Task ▸ When you set down the entries, keep every word exactly as it is but drop the pictures.

▼

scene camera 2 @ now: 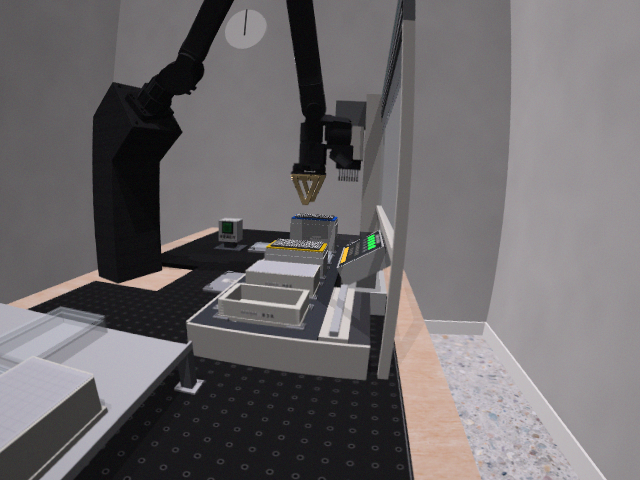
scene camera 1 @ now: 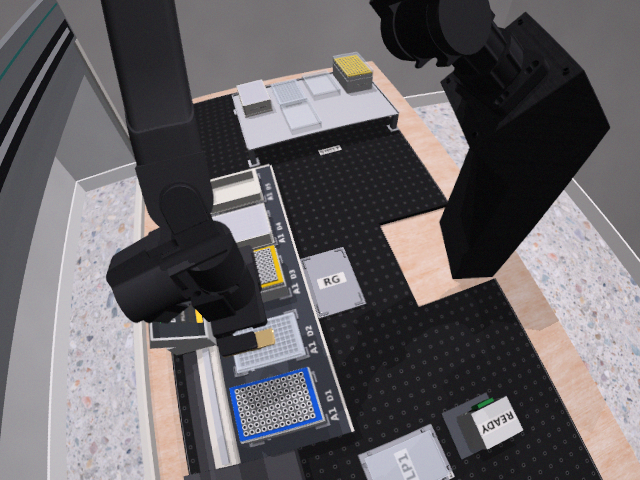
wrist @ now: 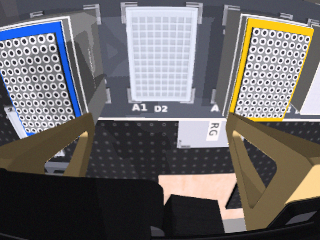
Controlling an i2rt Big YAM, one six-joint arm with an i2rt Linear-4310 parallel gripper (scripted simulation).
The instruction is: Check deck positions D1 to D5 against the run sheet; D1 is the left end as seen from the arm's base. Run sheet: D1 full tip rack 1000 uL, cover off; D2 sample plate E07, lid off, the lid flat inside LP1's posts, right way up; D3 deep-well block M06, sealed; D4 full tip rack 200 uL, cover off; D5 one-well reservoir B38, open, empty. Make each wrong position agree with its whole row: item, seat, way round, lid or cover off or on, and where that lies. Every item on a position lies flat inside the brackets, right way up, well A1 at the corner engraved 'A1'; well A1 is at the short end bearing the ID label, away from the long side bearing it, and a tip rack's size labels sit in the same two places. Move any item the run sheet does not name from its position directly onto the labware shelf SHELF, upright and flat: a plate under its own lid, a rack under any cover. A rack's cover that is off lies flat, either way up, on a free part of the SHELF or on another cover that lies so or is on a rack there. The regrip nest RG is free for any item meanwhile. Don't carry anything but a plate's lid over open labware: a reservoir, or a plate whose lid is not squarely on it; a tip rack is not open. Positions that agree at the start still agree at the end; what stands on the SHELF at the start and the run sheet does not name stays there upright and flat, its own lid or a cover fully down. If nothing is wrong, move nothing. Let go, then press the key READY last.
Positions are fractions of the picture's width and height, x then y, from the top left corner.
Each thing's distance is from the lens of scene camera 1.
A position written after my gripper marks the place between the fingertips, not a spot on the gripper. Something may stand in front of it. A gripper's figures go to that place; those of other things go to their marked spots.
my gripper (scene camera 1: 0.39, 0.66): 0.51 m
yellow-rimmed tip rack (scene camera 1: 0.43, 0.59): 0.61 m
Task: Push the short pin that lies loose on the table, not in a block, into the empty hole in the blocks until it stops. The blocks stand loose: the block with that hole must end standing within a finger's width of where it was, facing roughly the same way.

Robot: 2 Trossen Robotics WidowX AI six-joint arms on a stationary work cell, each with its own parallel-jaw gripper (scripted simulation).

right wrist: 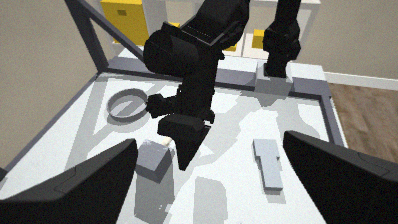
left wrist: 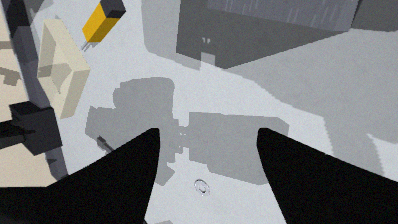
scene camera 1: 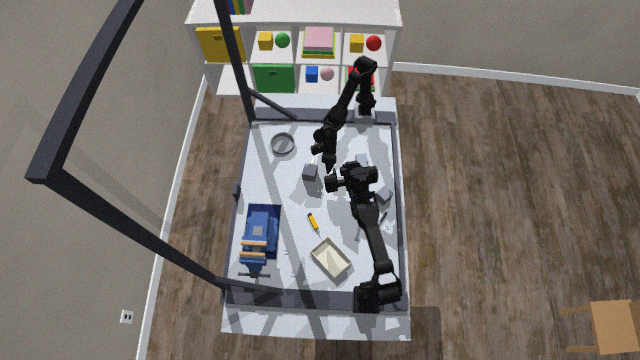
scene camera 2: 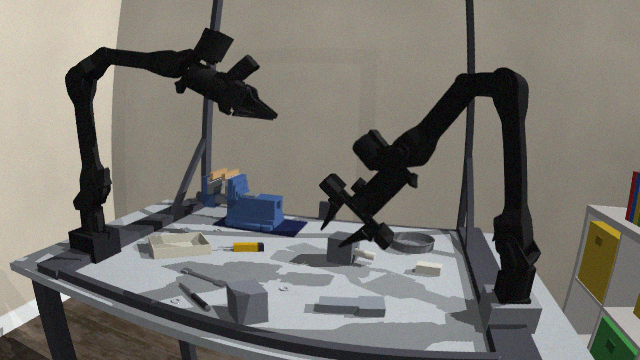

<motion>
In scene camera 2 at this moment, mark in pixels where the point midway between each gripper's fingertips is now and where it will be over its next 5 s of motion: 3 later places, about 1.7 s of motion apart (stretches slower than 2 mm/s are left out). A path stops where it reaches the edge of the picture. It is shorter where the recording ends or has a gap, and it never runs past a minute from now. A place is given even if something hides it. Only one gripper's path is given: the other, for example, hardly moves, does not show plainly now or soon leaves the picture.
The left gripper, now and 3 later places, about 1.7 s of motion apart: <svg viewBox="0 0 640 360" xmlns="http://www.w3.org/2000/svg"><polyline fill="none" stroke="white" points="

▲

Answer section ▸
scene camera 2 @ now: 
scene camera 1 @ now: 
wrist @ now: 
Controlling an i2rt Big YAM, one six-joint arm with an i2rt Linear-4310 parallel gripper (scripted simulation).
The instruction is: Check deck positions D1 to D5 against the run sheet; D1 is the left end as seen from the arm's base. Run sheet: D1 full tip rack 1000 uL, cover off; D2 sample plate E07, lid off, the lid flat inside LP1's posts, right way up; D3 deep-well block M06, sealed; D4 full tip rack 200 uL, cover off; D5 one-well reservoir B38, open, empty. Make each wrong position agree with its whole row: item, seat, way round, lid or cover off or on, and where that lies. Every item on a position lies flat inside the brackets, right way up, well A1 at the corner engraved 'A1'; well A1 is at the short end bearing the ID label, away from the long side bearing it, and a tip rack's size labels sit in the same two places. Move any item the run sheet does not name from its position directly onto the labware shelf SHELF, upright and flat: a plate under its own lid, a rack under any cover. A rack's cover that is off lies flat, either way up, on a free part of the SHELF or on another cover that lies so or is on a rack there. The regrip nest RG is free for any item meanwhile. Don't carry anything but a plate's lid over open labware: a reservoir, or a plate whose lid is not squarely on it; a tip rack is not open. Positions that agree at the start still agree at the end; what stands on the SHELF at the start and the run sheet does not name stays there upright and flat, its own lid or a cover fully down. If nothing is wrong, move nothing. Let go, then press the key READY last.
Positions are fractions of the picture's width and height, x then y, from the top left corner.
Each thing's distance is from the lens of scene camera 1.
A position written after my gripper marks the place between the fingertips, not a spot on the gripper. Something may stand in front of it. A gripper's figures go to that place; those of other things go to their marked spots.
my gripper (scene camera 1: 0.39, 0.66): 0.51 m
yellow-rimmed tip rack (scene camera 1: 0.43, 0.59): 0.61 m
Task: Push the short pin that lies loose on the table, not in a block, into the empty hole in the blocks until it stops. The blocks stand loose: the block with that hole must end standing within a finger's width of where it was, facing roughly the same way.

Robot: 2 Trossen Robotics WidowX AI six-joint arms on a stationary work cell, each with its own parallel-jaw gripper (scripted simulation).

right wrist: 
left wrist: 
scene camera 1: 
scene camera 2: 

<motion>
In scene camera 2 at this moment, mark in pixels where the point midway between each gripper's fingertips is now and where it will be over its next 5 s of motion: 3 later places, about 1.7 s of motion apart (stretches slower than 2 mm/s are left out). A path stops where it reaches the edge of the picture. It is shorter where the recording ends or has a gap, and it never runs past a minute from now. A place is given even if something hides it. Only one gripper's path is given: the other, for example, hardly moves, does not show plainly now or soon leaves the picture.
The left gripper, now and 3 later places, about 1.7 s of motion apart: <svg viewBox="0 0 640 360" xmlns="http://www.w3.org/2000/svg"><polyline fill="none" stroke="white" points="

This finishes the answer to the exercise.